Exercise directions :: Verbatim output required. Print the data in full.

Material supplied ::
────────────────────

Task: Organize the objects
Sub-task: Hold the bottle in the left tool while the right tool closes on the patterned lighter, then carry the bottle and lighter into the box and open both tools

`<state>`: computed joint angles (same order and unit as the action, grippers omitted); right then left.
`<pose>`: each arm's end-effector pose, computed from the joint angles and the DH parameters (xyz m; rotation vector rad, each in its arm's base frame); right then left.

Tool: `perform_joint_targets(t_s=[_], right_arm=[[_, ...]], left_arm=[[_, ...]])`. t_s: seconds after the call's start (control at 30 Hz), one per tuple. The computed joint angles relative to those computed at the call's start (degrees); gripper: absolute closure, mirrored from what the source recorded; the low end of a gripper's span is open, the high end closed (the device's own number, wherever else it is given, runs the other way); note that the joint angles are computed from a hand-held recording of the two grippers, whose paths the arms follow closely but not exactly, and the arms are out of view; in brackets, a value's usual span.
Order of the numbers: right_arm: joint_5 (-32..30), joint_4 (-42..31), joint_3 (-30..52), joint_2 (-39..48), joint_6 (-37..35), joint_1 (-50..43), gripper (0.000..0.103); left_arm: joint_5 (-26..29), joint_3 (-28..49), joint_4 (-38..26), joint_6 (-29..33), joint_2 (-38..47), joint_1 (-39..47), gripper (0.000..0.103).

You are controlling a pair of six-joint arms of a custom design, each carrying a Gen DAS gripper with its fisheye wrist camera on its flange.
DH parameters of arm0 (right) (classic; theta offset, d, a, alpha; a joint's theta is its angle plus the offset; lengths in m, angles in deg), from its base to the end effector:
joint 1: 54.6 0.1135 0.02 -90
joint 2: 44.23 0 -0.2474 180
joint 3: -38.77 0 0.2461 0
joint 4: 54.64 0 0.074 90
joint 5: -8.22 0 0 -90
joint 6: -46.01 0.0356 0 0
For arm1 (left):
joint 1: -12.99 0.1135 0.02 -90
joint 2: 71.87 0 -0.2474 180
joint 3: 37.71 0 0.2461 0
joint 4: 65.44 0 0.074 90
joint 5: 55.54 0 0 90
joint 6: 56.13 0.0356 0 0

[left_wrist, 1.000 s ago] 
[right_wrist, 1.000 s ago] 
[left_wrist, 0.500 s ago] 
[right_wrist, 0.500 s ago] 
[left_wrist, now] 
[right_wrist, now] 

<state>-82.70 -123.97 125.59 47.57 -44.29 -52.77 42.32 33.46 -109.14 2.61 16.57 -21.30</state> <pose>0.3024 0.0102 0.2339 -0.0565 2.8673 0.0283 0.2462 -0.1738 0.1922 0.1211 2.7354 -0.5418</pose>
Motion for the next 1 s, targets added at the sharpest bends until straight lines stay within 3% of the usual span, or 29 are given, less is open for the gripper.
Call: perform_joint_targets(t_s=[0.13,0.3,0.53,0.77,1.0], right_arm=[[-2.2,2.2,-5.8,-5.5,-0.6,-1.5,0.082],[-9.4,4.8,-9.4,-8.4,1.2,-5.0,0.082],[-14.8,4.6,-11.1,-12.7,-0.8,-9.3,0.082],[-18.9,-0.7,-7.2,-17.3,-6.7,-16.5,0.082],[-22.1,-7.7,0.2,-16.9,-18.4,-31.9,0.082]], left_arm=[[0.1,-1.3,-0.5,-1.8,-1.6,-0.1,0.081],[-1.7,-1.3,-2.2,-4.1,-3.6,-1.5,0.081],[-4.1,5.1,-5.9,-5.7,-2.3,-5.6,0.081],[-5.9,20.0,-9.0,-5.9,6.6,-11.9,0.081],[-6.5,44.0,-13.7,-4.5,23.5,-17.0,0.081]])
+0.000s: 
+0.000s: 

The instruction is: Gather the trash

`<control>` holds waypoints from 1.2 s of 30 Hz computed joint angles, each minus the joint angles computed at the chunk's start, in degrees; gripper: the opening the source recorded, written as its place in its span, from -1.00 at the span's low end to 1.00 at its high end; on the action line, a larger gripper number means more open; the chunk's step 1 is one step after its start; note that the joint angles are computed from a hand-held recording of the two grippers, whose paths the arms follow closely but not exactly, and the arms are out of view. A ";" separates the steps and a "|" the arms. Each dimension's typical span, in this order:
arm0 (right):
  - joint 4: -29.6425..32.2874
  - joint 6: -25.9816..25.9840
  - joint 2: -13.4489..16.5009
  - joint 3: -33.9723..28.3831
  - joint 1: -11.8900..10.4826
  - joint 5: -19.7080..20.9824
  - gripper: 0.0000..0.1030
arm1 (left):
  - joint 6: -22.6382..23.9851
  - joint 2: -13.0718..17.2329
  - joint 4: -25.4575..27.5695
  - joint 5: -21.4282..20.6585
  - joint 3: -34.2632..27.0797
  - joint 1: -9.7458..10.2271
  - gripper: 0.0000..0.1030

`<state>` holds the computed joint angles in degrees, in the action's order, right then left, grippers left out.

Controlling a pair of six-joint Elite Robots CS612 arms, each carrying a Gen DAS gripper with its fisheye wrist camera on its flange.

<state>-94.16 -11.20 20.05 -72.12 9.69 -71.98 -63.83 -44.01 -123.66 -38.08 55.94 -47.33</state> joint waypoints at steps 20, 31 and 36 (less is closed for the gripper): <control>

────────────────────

Written answer ::
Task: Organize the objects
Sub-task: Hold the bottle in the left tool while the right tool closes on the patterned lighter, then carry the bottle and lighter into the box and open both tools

`<state>`: computed joint angles (same order and unit as the action, grippers omitted); right then left.
`<pose>`: each arm's end-effector pose, computed from the joint angles and the DH parameters (xyz m; rotation vector rad, each in its arm's base frame); right then left.

Tool: `perform_joint_targets(t_s=[_], right_arm=[[_, ...]], left_arm=[[_, ...]])`. t_s: seconds after the call's start (control at 30 Hz), one per tuple. The computed joint angles relative to those computed at the call's start (degrees); gripper: absolute closure, mirrored from what the source recorded; the low end of a gripper's span is open, the high end closed (the device's own number, wherever else it is given, runs the other way); note that the joint angles are computed from a hand-held recording of the two grippers, whose paths the arms follow closely but not exactly, and the arms are out of view; in brackets, a value's usual span.
Order of the numbers: right_arm: joint_5 (-32..30), joint_4 (-42..31), joint_3 (-30..52), joint_2 (-39..48), joint_6 (-37..35), joint_1 (-50..43), gripper (0.000..0.103); left_arm: joint_5 (-26..29), joint_3 (-28..49), joint_4 (-38..26), joint_6 (-29..33), joint_2 (-38..47), joint_1 (-39..47), gripper (0.000..0.103).

You are controlling a pair of six-joint arms of a custom design, each carrying a Gen DAS gripper with its fisheye wrist camera on its flange.
DH parameters of arm0 (right) (classic; theta offset, d, a, alpha; a joint's theta is its angle plus the offset; lengths in m, angles in deg), from its base to the end effector:
joint 1: 54.6 0.1135 0.02 -90
joint 2: 44.23 0 -0.2474 180
joint 3: -38.77 0 0.2461 0
joint 4: 54.64 0 0.074 90
joint 5: -8.22 0 0 -90
joint 6: -46.01 0.0356 0 0
For arm1 (left):
joint 1: -12.99 0.1135 0.02 -90
joint 2: 71.87 0 -0.2474 180
joint 3: 37.71 0 0.2461 0
joint 4: 65.44 0 0.074 90
joint 5: 55.54 0 0 90
joint 6: 56.13 0.0356 0 0

[left_wrist, 1.000 s ago] 
[right_wrist, 1.000 s ago] 
[left_wrist, 0.500 s ago] 
[right_wrist, 0.500 s ago] 
[left_wrist, now] 
[right_wrist, now] 

<state>-82.70 -123.97 125.59 47.57 -44.29 -52.77 42.32 33.46 -109.14 2.61 16.57 -21.30</state> <pose>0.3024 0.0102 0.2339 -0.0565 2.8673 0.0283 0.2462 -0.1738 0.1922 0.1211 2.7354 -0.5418</pose>
Motion for the next 1 s, targets added at the sharpest bends until straight lines stay within 3% of the usual span, or 29 are given, less is open for the gripper.
Call: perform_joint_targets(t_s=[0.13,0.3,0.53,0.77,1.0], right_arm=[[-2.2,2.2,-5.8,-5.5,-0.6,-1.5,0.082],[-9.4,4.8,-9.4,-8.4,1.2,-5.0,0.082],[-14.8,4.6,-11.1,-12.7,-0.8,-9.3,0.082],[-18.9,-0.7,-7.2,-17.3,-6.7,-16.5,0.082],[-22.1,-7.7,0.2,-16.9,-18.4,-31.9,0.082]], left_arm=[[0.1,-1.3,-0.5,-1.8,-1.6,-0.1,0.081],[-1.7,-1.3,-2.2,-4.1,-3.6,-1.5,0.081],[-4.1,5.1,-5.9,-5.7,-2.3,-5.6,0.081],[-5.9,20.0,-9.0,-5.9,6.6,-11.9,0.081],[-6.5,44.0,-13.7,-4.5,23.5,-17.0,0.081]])
+0.000s: 
+0.000s: 

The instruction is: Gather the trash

`<control>` holds waypoints from 1.2 s of 30 Hz computed joint angles, each minus the joint angles computed at the chunk's start, in degrees; gripper: the opening the source recorded, written as its place in its span, from -1.00 at the span's low end to 1.00 at its high end; on the action line, a larger gripper number means more open; the chunk's step 1 is one step after its start; note that the joint angles are computed from a hand-held recording of the two grippers, whose paths the arms follow closely but not exactly, and the arms are out of view. A ";" separates the steps and a "|" the arms. Each dimension's typical span, in this order:
arm0 (right):
  - joint 4: -29.6425..32.2874
  - joint 6: -25.9816..25.9840
  - joint 2: -13.4489..16.5009
  - joint 3: -33.9723..28.3831
  - joint 1: -11.8900..10.4826
  - joint 5: -19.7080..20.9824
  - gripper: 0.0000..0.1030
arm1 (left):
  - joint 6: -22.6382..23.9851
  - joint 2: -13.0718..17.2329
  - joint 4: -25.4575..27.5695
  - joint 5: -21.4282..20.6585
  - joint 3: -34.2632..27.0797
  - joint 1: -9.7458..10.2271
  - gripper: 0.0000..0.1030

`<state>` holds the computed joint angles in degrees, in the action's order, right then left, grippers left out.

Controlling a pair of six-joint Elite Robots CS612 arms, each carrying a Gen DAS gripper with its fisheye wrist camera on its flange.

<state>-94.16 -11.20 20.05 -72.12 9.69 -71.98 -63.83 -44.01 -123.66 -38.08 55.94 -47.33</state> joint waypoints at steps 20, 31 and 36 (less is closed for the gripper): <control>

The exercise is fully answered.